To make solving the above equations easier we can write them in matrix format. We will not go into all the mathematical details but we can write the equation as the sum of two matrices, the first matrix is very similar to the adjacency matrix of the original graph while the second matrix is just a constant matrix.
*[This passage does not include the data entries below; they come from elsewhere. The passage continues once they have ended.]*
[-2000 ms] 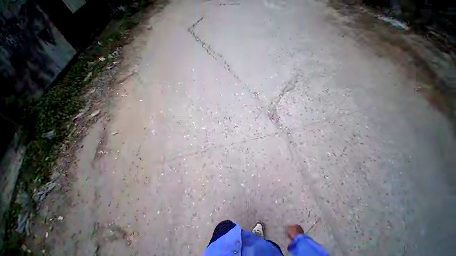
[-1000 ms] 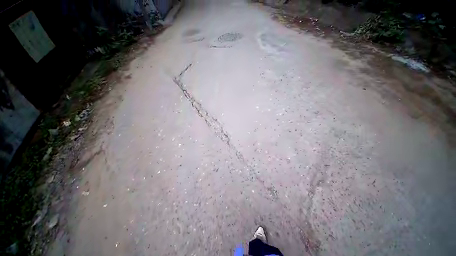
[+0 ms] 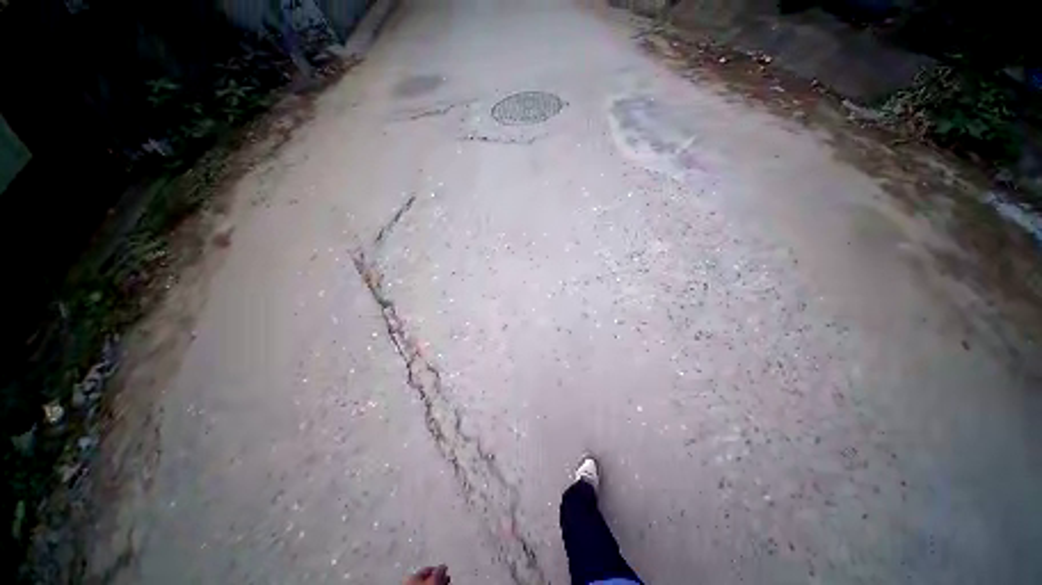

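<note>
A pale concrete road [image 3: 731,343] fills the view in front of me. A long jagged crack [image 3: 425,389] runs down it, left of my leg. My left hand [image 3: 429,575] shows small at the bottom edge, cut off by it; only part of the fingers shows, and I cannot tell if they are open or closed. No held object is visible there. My right hand is out of the picture. One dark trouser leg [image 3: 592,531] with a whitish shoe [image 3: 587,470] is stretched forward on the road.
A round patterned manhole cover [image 3: 529,107] lies flush in the road ahead, with a pale-edged patch [image 3: 649,128] to its right. Weeds and litter line the dark left edge. Leaves, a low bank and green plants [image 3: 971,105] edge the right side.
The view has moved forward along the road; the crack and manhole cover are nearer. My right hand, seen two seconds ago, has left the picture. My left hand has come in at the bottom.
</note>
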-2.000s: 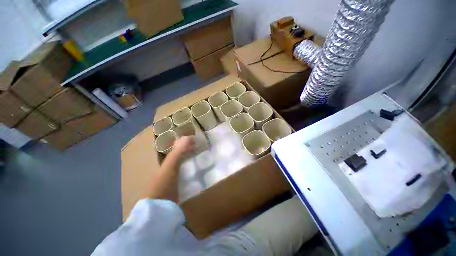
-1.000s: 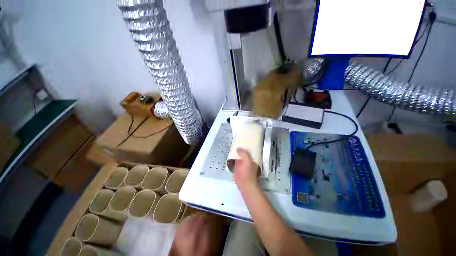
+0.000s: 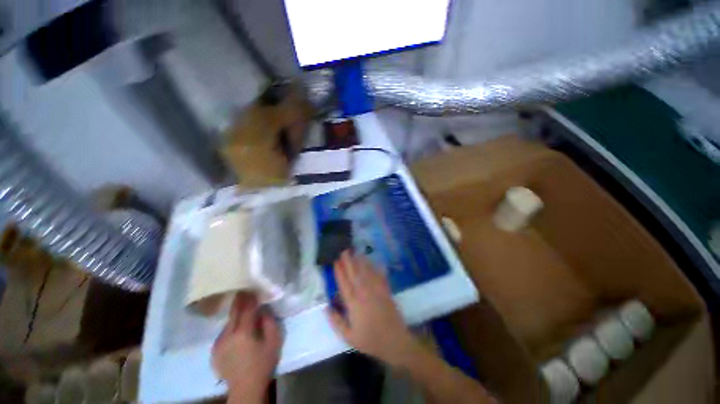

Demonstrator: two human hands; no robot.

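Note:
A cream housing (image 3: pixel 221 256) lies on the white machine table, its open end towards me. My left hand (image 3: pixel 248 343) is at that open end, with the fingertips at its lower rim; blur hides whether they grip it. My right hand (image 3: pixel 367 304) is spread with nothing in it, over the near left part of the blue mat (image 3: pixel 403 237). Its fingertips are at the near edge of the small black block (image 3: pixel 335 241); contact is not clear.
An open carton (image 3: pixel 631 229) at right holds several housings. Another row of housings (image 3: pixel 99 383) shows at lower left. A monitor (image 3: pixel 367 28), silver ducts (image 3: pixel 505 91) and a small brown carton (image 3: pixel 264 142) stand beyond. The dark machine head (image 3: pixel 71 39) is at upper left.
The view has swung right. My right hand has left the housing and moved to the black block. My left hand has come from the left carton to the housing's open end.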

$$\begin{bmatrix} PR(A) & PR(B) & PR(C) & PR(D) \end{bmatrix} = \left(c \times \begin{bmatrix} 0 & 0.5 & 0 & 0 \newline 0 & 0 & 1 & 0 \newline 1 & 0 & 0 & 0 \newline 0 & 1 & 0 & 0 \end{bmatrix} + \frac{(1-c)}{4} \times \begin{bmatrix} 1 & 1 & 1 & 1 \newline 1 & 1 & 1 & 1 \newline 1 & 1 & 1 & 1 \newline 1 & 1 & 1 & 1 \end{bmatrix} \right) $$

We can then use Power Iteration method to solve this problem Let $c = 0.85$ and suppose we initialize

$$ \begin{bmatrix} PR(A) & PR(B) & PR(C) & PR(D) \end{bmatrix} = \begin{bmatrix} 1.0 & 0 & 0 & 0 \end{bmatrix} $$

Page Iteration 1 Iteration 2 Iteration 3 Iteration 4 Iteration 12
Page A 1.0 0.0375 0.4306250 0.41707812 0.36124157
Page B 0.0 0.4625 0.0853125 0.25239062 0.22300072
Page C 0.0 0.4625 0.4465625 0.29303125 0.37825770
Page D 0.0 0.0375 0.0375000 0.03750000 0.03750000

Python Implementation

We can easily implement the iterations of power method in a couple of lines of python.

 1
 2
 3
 4
 5
 6
 7
 8
 9
10
11
12
13
14
15
16
17
18
19
20
21
import numpy as np

def page_rank(adj_matrix):
    # parameters
    num_pages = adj_matrix.shape[0]
    c = 0.85
    uniform_prob = 1.0/num_pages
    epsilon = 1e-5
    
    # transition probability
    transition_matrix = c * adj_matrix  + (1-c) * np.full((num_pages, num_pages), uniform_prob)
    
    # initialize page rank
    pr = np.full((1, num_pages), uniform_prob)
    
    pr_new = np.matmul(pr, transition_matrix)
    while np.sum((pr_new - pr)**2) > epsilon:
        pr = pr_new
        pr_new = np.matmul(pr, transition_matrix)
    
    return pr

Conclusion

In this post, we described the PageRank algorithm. We then described the random surfer model and the interpreting PageRank as a probability. Later we described the algorithm steps and discussed how to use power iteration to solve the recursive equations.